» **Required action**
Only those lines in the data below from the line containing "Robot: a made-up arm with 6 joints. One" through the line containing "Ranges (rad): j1", both included, should be restated word for word.

» **Supplied material**

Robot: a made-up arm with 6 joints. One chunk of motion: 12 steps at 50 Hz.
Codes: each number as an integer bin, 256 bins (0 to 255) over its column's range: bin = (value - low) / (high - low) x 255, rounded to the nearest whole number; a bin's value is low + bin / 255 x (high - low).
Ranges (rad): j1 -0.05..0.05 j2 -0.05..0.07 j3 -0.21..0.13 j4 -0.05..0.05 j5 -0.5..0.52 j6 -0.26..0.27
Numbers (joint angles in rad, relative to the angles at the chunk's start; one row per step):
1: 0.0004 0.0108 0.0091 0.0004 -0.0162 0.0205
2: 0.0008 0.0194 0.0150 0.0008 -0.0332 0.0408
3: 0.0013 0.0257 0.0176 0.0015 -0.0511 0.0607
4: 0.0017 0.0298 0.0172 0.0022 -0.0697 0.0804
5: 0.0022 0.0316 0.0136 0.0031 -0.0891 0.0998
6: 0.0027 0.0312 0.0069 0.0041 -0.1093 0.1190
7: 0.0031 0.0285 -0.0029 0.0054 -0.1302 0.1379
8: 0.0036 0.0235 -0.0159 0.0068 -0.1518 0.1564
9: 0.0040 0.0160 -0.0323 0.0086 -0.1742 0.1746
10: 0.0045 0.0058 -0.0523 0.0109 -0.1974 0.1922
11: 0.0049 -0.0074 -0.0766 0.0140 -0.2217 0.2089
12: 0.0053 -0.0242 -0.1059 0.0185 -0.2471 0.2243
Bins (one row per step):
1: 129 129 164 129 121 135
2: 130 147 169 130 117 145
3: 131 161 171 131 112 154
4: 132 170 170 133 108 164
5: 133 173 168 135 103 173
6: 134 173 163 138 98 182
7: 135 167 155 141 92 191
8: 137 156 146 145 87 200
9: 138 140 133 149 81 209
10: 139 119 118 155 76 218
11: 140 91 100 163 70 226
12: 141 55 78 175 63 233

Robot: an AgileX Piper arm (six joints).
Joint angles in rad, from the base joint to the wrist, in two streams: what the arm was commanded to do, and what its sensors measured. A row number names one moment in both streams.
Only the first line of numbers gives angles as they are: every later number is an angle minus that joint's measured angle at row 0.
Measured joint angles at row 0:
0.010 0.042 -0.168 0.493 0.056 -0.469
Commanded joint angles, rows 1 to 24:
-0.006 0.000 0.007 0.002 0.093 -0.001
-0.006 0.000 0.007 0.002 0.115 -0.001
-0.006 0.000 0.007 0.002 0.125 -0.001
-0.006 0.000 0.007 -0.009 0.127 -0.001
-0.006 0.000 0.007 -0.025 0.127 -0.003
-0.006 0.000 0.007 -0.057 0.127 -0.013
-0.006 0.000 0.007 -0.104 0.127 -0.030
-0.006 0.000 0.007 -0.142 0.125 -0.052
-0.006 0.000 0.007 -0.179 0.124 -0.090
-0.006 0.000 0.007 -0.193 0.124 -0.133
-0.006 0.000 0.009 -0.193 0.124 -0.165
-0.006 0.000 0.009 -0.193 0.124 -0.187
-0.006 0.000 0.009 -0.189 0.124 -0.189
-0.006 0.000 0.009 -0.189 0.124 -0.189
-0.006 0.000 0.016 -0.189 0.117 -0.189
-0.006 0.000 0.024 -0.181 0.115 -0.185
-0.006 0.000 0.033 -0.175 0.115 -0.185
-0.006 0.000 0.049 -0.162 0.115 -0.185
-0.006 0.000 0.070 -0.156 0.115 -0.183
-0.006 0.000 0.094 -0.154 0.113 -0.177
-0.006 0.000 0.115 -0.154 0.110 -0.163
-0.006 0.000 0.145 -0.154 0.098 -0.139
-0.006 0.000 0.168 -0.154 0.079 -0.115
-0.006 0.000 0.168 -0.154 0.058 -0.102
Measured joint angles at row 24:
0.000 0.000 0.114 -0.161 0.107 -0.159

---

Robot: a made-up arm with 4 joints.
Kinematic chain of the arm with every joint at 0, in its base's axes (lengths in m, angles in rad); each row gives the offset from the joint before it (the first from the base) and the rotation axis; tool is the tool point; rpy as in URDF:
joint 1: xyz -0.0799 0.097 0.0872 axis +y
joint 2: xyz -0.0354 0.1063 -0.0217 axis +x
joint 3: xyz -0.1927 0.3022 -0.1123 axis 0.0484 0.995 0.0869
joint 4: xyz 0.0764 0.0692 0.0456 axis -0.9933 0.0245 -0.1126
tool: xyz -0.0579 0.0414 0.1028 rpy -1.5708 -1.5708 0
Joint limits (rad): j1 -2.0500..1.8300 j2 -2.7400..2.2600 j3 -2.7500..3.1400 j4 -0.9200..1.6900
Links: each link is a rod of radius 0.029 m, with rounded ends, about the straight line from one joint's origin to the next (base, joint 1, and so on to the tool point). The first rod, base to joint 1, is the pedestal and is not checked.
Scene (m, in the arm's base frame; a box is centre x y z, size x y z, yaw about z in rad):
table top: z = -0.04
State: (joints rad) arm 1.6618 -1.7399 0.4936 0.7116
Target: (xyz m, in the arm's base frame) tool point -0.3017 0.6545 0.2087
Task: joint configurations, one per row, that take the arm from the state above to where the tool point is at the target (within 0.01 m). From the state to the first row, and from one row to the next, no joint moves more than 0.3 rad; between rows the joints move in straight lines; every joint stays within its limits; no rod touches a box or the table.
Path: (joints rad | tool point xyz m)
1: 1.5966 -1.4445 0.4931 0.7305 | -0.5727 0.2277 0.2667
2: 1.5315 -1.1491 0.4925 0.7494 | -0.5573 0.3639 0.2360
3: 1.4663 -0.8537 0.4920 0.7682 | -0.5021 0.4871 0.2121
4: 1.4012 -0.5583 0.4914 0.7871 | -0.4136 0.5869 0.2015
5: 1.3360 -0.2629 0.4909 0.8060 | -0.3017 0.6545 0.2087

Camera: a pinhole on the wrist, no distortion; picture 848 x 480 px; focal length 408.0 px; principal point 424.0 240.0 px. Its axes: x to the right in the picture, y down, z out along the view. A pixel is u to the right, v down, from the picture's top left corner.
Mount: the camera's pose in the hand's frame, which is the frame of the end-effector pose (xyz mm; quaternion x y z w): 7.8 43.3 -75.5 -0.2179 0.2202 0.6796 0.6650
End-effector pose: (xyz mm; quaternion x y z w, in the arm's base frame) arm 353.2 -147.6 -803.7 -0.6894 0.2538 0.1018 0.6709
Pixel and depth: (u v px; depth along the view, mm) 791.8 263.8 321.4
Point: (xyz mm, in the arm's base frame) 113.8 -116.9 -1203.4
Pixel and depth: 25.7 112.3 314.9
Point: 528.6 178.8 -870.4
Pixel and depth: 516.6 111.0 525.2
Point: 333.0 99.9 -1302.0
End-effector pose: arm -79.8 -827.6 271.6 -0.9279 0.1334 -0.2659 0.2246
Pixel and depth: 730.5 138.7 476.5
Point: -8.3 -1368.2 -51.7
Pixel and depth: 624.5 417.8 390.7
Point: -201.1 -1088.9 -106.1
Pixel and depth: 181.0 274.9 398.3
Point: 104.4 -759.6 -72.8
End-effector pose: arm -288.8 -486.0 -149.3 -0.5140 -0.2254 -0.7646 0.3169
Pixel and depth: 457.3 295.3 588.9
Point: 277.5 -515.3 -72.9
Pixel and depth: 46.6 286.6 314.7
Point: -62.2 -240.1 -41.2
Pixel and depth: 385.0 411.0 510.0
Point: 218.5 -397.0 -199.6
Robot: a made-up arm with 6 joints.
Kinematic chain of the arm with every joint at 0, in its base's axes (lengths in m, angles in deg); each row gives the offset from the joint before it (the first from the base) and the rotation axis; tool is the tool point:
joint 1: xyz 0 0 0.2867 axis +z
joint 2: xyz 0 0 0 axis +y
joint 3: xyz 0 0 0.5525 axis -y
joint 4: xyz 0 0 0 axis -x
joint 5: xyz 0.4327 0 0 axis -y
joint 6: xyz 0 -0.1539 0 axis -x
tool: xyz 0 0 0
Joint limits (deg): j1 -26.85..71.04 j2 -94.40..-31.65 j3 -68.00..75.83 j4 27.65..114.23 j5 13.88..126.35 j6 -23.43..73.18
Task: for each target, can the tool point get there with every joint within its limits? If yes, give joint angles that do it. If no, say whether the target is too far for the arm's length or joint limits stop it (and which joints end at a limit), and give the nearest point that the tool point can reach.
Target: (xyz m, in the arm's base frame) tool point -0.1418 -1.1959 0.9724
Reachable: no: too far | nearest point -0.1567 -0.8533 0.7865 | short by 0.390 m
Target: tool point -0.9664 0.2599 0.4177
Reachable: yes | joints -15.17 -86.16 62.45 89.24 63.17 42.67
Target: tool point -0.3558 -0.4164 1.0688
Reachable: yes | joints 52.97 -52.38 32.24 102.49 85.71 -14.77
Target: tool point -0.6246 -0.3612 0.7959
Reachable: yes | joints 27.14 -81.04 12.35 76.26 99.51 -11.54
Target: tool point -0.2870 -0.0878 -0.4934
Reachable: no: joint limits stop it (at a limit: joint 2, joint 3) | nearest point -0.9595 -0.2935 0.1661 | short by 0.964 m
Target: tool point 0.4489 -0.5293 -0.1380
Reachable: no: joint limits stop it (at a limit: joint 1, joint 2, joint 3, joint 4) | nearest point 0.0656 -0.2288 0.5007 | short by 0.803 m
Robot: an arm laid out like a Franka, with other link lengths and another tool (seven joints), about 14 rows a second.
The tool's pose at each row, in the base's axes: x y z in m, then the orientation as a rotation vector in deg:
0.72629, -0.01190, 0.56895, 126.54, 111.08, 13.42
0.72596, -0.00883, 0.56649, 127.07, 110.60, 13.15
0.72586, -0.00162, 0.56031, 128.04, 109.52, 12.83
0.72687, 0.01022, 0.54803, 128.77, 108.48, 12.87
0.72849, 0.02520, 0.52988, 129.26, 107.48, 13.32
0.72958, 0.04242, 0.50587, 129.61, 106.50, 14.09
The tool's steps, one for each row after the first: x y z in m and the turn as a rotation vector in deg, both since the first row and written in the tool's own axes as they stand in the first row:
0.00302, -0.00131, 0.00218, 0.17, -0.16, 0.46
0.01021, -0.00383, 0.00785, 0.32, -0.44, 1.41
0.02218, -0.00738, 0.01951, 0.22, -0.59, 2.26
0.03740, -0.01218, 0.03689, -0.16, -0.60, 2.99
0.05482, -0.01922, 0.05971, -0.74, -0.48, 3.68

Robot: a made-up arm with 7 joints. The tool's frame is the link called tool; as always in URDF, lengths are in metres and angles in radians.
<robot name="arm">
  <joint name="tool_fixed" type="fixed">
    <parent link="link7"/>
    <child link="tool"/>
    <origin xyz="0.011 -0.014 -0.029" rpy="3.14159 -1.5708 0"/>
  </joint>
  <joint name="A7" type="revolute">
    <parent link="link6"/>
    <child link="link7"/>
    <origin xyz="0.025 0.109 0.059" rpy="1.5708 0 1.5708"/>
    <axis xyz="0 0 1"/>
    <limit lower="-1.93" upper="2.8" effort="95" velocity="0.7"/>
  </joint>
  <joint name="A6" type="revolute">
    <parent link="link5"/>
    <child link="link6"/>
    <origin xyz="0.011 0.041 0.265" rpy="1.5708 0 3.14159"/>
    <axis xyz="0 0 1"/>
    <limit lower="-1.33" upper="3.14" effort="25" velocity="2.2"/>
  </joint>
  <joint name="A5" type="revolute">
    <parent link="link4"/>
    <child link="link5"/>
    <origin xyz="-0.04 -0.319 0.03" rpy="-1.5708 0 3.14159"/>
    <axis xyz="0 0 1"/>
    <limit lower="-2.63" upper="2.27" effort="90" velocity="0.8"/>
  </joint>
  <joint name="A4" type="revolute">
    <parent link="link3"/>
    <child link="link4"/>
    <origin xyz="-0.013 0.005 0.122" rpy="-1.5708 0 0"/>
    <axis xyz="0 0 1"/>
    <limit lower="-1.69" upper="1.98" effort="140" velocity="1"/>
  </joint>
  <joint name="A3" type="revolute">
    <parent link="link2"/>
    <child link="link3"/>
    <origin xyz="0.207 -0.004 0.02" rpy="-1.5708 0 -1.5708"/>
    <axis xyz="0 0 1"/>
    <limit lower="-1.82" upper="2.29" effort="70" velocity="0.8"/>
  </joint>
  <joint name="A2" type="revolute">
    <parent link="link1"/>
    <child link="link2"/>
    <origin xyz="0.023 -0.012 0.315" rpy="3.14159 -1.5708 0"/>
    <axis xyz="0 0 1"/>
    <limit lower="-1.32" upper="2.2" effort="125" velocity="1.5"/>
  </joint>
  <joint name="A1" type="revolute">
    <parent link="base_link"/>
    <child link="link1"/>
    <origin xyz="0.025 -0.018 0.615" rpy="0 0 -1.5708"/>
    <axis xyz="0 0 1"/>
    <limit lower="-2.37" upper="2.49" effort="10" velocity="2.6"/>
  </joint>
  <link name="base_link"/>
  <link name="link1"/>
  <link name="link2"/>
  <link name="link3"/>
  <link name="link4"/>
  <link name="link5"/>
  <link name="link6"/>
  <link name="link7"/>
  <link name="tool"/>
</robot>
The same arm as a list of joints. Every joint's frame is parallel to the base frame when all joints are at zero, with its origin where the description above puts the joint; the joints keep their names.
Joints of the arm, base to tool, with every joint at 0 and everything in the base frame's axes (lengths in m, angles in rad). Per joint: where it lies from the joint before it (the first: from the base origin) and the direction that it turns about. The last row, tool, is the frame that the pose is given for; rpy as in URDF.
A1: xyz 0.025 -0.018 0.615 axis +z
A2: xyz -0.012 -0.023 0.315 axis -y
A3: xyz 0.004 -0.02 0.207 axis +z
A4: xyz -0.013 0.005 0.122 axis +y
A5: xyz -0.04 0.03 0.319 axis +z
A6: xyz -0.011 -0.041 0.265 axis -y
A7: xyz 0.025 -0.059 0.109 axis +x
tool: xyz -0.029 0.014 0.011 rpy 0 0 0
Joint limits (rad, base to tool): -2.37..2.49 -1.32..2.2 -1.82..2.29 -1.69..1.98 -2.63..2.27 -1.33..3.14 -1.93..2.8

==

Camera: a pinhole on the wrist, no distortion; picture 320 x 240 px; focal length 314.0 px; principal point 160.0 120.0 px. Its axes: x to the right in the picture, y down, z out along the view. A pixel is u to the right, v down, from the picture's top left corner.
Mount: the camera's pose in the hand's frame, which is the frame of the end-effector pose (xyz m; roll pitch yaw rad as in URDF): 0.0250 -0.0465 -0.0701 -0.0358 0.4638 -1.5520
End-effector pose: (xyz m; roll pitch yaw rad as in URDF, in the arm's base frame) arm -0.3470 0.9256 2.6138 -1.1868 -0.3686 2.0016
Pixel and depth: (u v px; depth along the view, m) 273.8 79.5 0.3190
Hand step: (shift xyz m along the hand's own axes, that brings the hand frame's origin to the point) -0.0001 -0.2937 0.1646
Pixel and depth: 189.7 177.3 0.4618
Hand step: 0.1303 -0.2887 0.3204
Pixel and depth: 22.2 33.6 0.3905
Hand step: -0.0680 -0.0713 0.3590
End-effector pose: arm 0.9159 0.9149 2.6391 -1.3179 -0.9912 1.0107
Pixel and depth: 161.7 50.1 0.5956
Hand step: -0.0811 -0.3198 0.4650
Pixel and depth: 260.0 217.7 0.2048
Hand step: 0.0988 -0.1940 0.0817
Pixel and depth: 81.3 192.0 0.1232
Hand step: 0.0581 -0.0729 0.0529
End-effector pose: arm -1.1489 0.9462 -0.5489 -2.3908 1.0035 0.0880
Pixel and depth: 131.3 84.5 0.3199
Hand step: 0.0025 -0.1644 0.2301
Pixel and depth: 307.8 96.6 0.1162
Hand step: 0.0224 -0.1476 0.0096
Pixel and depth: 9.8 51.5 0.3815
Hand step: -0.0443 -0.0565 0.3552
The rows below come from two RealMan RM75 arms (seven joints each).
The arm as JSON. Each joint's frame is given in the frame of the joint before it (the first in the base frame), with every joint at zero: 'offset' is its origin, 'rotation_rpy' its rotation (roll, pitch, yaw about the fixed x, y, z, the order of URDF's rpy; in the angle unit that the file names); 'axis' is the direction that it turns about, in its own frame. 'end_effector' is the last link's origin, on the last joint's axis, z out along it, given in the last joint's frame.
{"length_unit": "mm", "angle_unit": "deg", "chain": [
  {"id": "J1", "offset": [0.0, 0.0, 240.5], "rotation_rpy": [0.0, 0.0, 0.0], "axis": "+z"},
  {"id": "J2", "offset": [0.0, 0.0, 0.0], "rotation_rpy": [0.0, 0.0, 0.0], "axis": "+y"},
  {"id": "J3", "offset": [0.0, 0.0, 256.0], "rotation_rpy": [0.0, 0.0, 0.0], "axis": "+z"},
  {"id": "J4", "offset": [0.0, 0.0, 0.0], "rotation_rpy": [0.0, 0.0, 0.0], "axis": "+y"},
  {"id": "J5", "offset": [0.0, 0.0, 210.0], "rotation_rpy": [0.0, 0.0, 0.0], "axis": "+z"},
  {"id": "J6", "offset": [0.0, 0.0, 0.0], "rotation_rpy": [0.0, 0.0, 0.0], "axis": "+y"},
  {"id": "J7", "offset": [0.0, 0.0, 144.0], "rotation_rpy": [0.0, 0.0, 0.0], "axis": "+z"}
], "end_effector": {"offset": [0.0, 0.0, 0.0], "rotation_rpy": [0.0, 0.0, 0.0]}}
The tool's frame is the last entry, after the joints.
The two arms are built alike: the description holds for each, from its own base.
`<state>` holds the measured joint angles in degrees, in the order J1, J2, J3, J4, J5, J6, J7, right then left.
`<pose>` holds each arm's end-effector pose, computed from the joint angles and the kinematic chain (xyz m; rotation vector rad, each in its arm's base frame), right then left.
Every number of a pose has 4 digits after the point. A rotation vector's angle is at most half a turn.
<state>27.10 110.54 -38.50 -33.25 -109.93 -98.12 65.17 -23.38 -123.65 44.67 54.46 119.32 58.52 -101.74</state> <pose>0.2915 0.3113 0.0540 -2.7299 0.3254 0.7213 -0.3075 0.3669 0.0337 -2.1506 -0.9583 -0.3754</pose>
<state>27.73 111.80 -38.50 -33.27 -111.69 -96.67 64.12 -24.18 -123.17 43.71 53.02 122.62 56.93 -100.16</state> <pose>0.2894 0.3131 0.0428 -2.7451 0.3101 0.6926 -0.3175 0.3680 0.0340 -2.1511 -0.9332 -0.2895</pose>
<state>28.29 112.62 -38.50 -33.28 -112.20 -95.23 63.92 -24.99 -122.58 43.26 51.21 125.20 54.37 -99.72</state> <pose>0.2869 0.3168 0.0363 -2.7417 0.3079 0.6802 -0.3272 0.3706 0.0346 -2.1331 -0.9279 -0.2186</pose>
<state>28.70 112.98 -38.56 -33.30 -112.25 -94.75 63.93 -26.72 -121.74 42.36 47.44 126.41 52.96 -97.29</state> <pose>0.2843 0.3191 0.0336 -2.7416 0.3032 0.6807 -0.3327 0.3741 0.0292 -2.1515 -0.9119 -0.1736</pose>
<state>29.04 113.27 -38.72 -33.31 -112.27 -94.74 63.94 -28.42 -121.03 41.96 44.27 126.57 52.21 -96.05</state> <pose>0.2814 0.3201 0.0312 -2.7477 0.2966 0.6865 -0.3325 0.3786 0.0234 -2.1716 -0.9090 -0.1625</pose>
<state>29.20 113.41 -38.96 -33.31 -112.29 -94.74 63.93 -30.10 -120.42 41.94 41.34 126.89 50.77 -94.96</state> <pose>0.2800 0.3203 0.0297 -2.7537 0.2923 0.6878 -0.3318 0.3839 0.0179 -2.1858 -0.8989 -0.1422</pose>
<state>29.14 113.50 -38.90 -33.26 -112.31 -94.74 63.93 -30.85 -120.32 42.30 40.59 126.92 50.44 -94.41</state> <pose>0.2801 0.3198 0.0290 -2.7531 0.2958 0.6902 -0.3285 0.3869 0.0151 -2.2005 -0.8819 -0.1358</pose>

» **Solution below**
Robot: a made-up arm with 6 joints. One chunk of motion: 12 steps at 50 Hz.
Codes: each number as an integer bin, 256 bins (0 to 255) over its column's range: bin = (value - low) / (high - low) x 255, rounded to the nearest whole number; a bin's value is low + bin / 255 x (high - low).
Ranges (rad): j1 -0.05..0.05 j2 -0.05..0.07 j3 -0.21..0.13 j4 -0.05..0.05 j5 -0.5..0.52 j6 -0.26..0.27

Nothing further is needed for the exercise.